Proper CAT(0) actions of unipotent-free linear groups

TL;DR

This paper constructs specific CAT(0) space actions for linear groups over complex numbers, revealing constraints on their representations and implications for 3-manifold groups without nonpositively curved metrics.

Contribution

It introduces a method to produce CAT(0) actions for linear groups that are well-behaved on subgroups without unipotent elements, linking geometric actions to algebraic properties.

Findings

Groups with no nontrivial unipotent elements have well-behaved CAT(0) actions.

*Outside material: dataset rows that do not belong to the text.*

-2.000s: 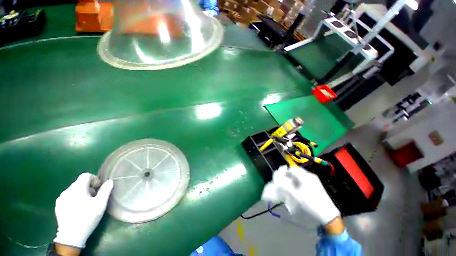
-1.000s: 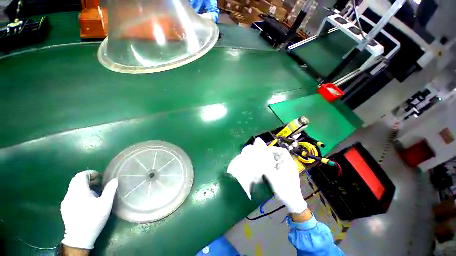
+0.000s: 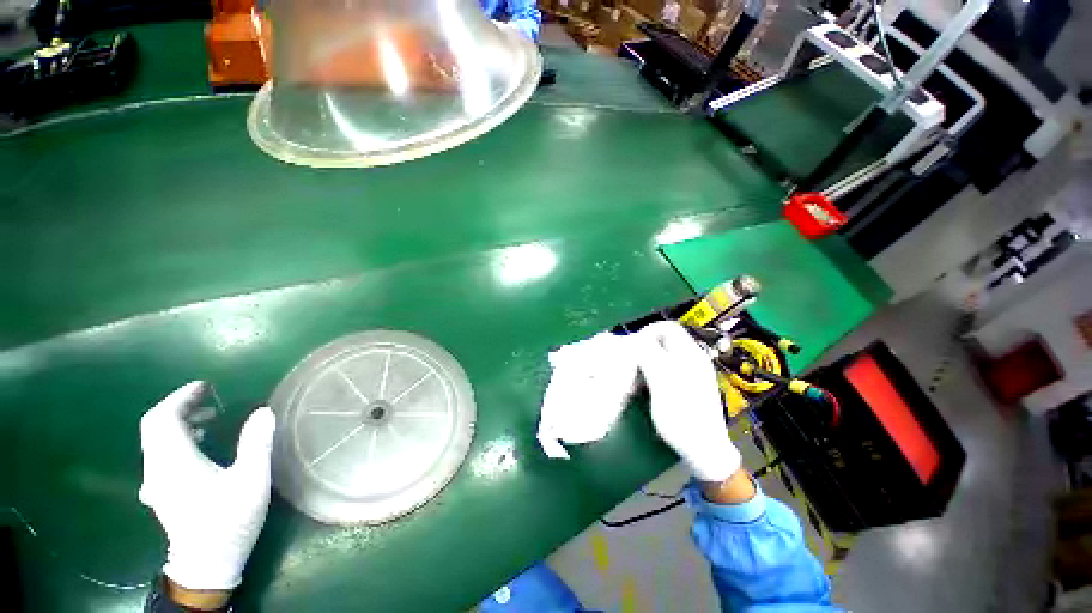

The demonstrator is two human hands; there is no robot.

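Note:
My left hand (image 3: 206,497), in a white glove, lies at the left edge of a round translucent turntable disc (image 3: 375,429), thumb and fingers apart, holding nothing. The disc lies flat on the green bench, its ribs and centre hole showing. My right hand (image 3: 689,401), also white-gloved, holds a loose white cloth (image 3: 589,389) over the bench to the right of the disc. The cloth hangs crumpled from the fingers; whether it is a spare glove I cannot tell. The fingertips merge with the white cloth.
A black tool tray with a yellow coiled cable (image 3: 754,363) is just behind my right hand. Right of it is a black box with a red panel (image 3: 892,417). A clear hood (image 3: 395,102) hangs over the far bench. A green mat (image 3: 778,285) and red bin (image 3: 814,214) lie beyond. A person's blue sleeve shows behind.
My right hand has moved left from above the tool tray with the cloth, which is now more spread out. My left hand has opened wider beside the disc. The view has shifted slightly.

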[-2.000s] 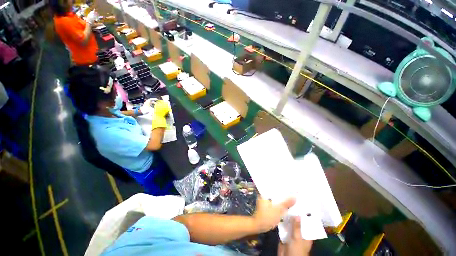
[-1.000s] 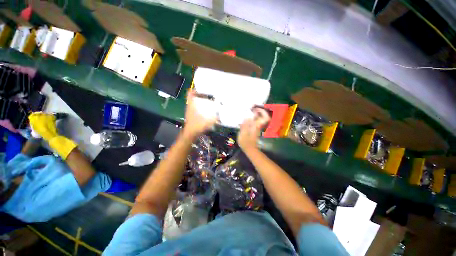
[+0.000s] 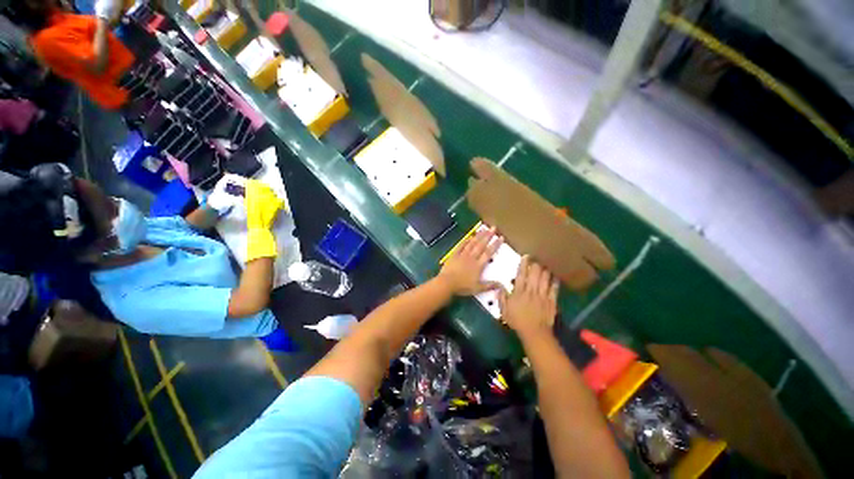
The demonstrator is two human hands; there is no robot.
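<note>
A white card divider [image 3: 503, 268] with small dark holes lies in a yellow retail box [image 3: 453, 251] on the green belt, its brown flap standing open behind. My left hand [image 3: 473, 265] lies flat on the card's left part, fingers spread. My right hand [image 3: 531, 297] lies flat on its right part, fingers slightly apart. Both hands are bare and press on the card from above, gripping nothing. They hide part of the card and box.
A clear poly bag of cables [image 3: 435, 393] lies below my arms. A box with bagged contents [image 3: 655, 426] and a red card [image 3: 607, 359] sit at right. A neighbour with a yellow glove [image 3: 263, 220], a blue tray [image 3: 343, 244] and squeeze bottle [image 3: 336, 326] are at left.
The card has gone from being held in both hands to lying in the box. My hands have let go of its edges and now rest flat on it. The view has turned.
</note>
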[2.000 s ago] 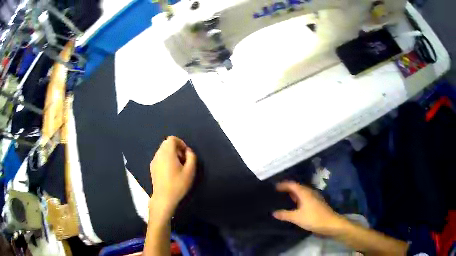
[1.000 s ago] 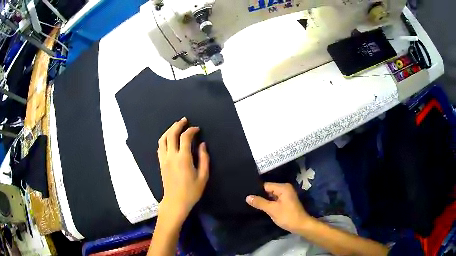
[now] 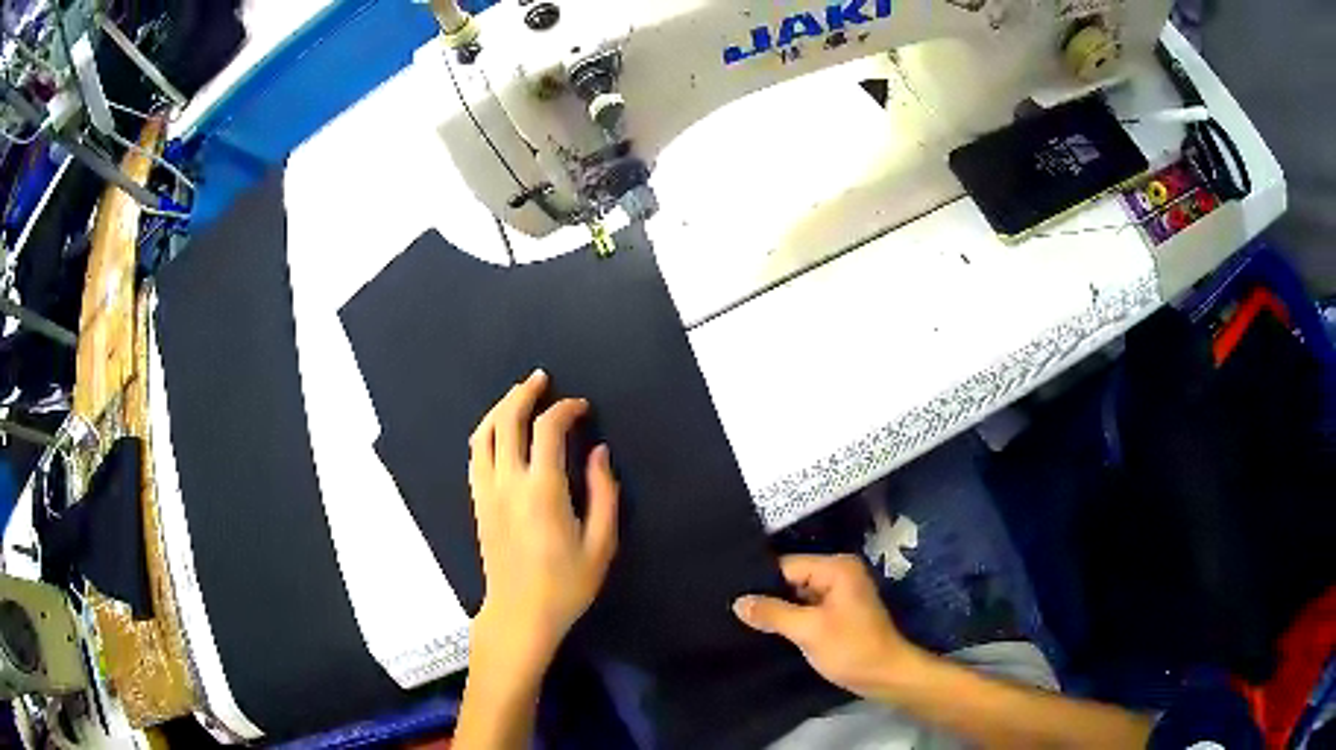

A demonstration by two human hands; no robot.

Fundamental groups of certain 3-manifolds cannot have faithful finite-dimensional unitary representations.

Abstract

Let $\Gamma$ be a finitely generated group of matrices over $\mathbb{C}$. We construct an isometric action of $\Gamma$ on a complete CAT(0) space $X$ such that the restriction of this action to any subgroup of $\Gamma$ containing no nontrivial unipotent elements is well behaved. As an application, we show that if $M$ is a graph manifold that does not admit a nonpositively curved Riemannian metric, then any finite-dimensional $\mathbb{C}$-linear representation of $\pi_1(M)$ maps a nontrivial element of $\pi_1(M)$ to a unipotent matrix. In particular, the fundamental groups of such 3-manifolds do not admit any faithful finite-dimensional unitary representations.